TEMPO.CO, Jakarta - Ketua Satuan Tugas Waspada Investasi Otoritas Jasa Keuangan (OJK), Tongam L. Tobing, mengatakan perlu ada undang-undang yang mengatur mengenai layanan financial technology atau fintech khususnya pinjaman online.
"Kita membutuhkan Undang-Undang Fintech yang ada. Karena kalau kita liat fintech ilegal tidak ada undang-undang yang mengatakan tindak pidana," kata Tobing di Markas Besar Polri, Jakarta Selatan, pada Jumat, 2 Agustus 2019.
Tobing mengatakan, kehadiran fintech sendiri memang merupakan inovasi keuangan baru yang saat ini terus berkembang pesat. Kendati demikian, fintech juga menimbulkan keresahan bagi masyarakat akibat timbulnya kejahatan jenis baru yang menggunakan fintech.
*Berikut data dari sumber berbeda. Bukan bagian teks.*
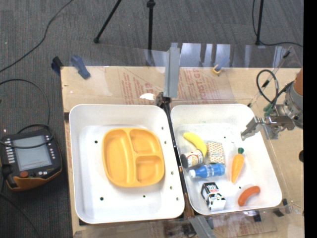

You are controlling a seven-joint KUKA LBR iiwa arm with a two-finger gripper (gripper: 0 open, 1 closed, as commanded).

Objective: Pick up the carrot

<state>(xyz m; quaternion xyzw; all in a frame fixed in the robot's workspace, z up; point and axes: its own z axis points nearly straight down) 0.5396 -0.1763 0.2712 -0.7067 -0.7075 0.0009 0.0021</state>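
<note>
The bench (119, 86) carries two shallow white bins, and in the left bin (81, 128) a yellow divided plate (132, 156) lies near the middle. The right bin (225, 114) holds the clutter: from its centre, a banana (195, 143) sits at about ten o'clock, a small checked packet (215, 152) near the middle, a little can (191, 159) at nine, a blue bottle (207, 171) at about seven, a black-and-white carton (213, 196) at six, and a reddish sausage (248, 195) at five. The carrot (237, 165) lies at roughly four o'clock, green top pointing toward twelve, with open floor on its right and the bottle's cap just beside its left flank. The gripper (250, 129) hovers at the bin's two o'clock, up and slightly right of the carrot's leafy end; its slanted tip is visible, but whether it is spread or closed I cannot tell. My worry is the descent: coming down at this offset would probably catch only the green top or the bin floor, and a close along the carrot's length could slip off or nudge it against the bottle.
</note>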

Alhasil, Tobing memandang perlu adanya undang-undang yang mengatur mengenai fintech. Di mana, ada pasal yang mengatur perihal kegiatan fintech jika tidak berizin dan terdaftar di OJK, akan masuk dalam tindak pidana.
"Itu inisiatif pemerintah dan DPR tentunya, dan kami Satgas Waspada Investasi siap memberikan masukan," kata Tobing.
Kasubdit II Direktorat Tindak Pidana Siber Bareskrim Polri Komisaris Besar Rickynaldo mengatakan, ada beberapa tindakan yang membuat polisi dapat menjerat seseorang dalam kasus financial technology (fintech), yakni apabila ada penyadapan data, penyebaran data pribadi, pengiriman gambar-gambar porno, pencemaran nama baik, pengancaman, manipulasi data, dan ilegal akses.
"Hal-hal itu bisa kami jerat di dalam pasal-pasal yang sudah terangkum dalam Undang-Undang ITE. Sementara untuk fintech ilegal, belum kami temukan pasalnya," ucap Rickynaldo.